Tuesday, July 2, 2013
C.A. Orders DNA Testing in Challenge to Robbery Conviction
By a MetNews Staff Writer
An Orange Superior Court judge abused his discretion when he denied a motion for post-conviction DNA testing, brought by a man serving 34 years to life in prison for robbery, the Fourth District Court of Appeal ruled yesterday.
Justice Raymond Ikola, writing for Div. Three, said Michael Jointer, convicted in 1998, should get the DNA test in order to determine whether fingerprints found on a water bottle at the scene are actually his. The testing is appropriate, the justice explained, because the bottle is the only physical evidence connecting Jointer to the crime, and a favorable result would cast doubt on the testimony of two eyewitnesses who identified Jointer at his trial.
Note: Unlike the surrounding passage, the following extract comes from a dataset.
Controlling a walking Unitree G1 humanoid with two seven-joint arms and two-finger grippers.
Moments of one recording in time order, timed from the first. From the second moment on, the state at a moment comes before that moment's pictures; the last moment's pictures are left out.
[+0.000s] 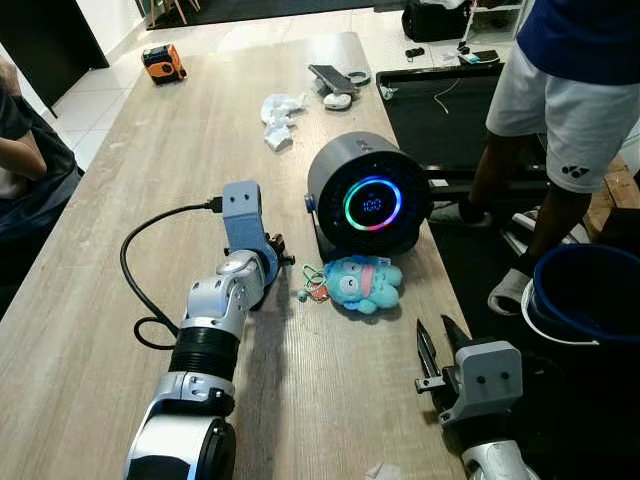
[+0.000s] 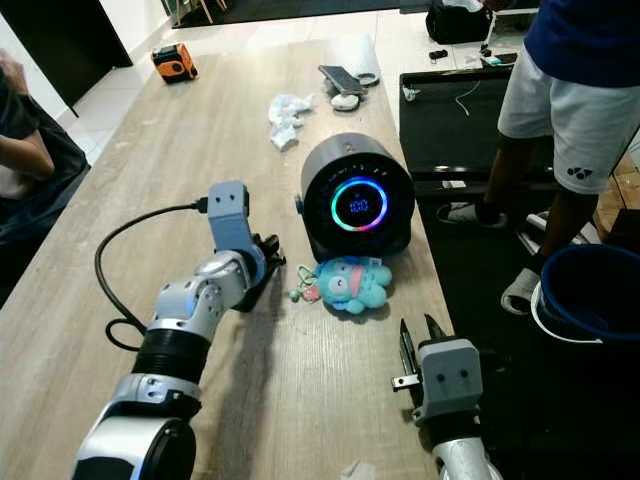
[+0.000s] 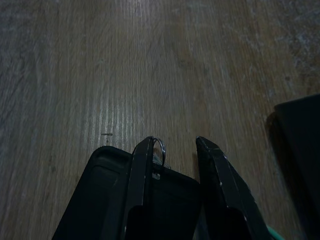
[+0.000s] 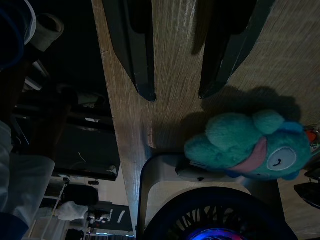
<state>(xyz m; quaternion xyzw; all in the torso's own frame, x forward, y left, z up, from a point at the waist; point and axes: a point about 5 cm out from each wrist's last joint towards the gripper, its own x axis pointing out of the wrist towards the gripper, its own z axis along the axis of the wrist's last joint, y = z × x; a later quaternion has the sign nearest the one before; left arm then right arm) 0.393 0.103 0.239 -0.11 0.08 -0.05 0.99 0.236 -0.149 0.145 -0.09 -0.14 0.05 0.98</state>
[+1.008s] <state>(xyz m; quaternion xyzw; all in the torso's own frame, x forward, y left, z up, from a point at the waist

Jointer was convicted of a 1997 grocery store robbery. Analysis of fingerprints lifted from a water bottle—which the robber had purchased and drank from before walking over to the customer service desk, revealing a handgun, and telling an employee to fill the bag with money—showed that four prints belonged to the defendant.
Of three employees who viewed a photo array that included the defendant’s, one of them identified the defendant, another picked out someone else but said the defendant “looks similar,” and the third could not make an identification. The first two witnesses identified the defendant in court.
Last year, the defendant moved for DNA testing of the water bottle under Penal Code Sec. 1405. The law sets forth requirements to obtain a court order for such testing, including that identity of the perpetrator “was, or should have been, a significant issue in the case”; that there be a “prima facie showing that the evidence sought to be tested is material to the issue of the convicted person’s identity as the perpetrator”; and that “[t]he requested DNA testing results would raise a reasonable probability that, in light of all the evidence, the convicted person’s verdict or sentence would have been more favorable if the results of DNA testing had been available at the time of conviction.”
Judge Craig E. Robison denied the motion on the ground that there was sufficient independent evidence to sustain the conviction.
Ikola, however, noted that “the question is whether there is a reasonable probability of a more favorable verdict assuming the DNA test came back favorable to defendant,” not whether a favorable test result would establish the defendant’s innocence.
The justice distinguished Richardson v. Superior Court (2008) 43 Cal.4th 1040, where the court upheld a denial of a motion to test a hair sample, saying the impact of a favorable test result would have been minimal, because the question of whether the hair belonged to the defendant was fiercely contested at trial, and the defendant would likely have been convicted even if the hair wasn’t his because the evidence “may well have had little significance in the jury’s determination of guilt or sentence.”
“We cannot say the same of the water bottle in this case. Both parties recognized the central importance of the finger prints on the water bottle. And given the prosecution’s inability to prove when the fingerprints were put on the bottle, it is reasonably probable a favorable DNA test would undermine the prosecution’s most important piece of evidence. There were no confessions, as in Richardson. Instead, the remaining evidence was fallible eyewitness identifications and relatively weak circumstantial evidence. Taken together, there is a reasonable probability a favorable DNA test for defendant would impact the outcome.”
The case is Jointer v. Superior Court (People), 13 S.O.S. 3367.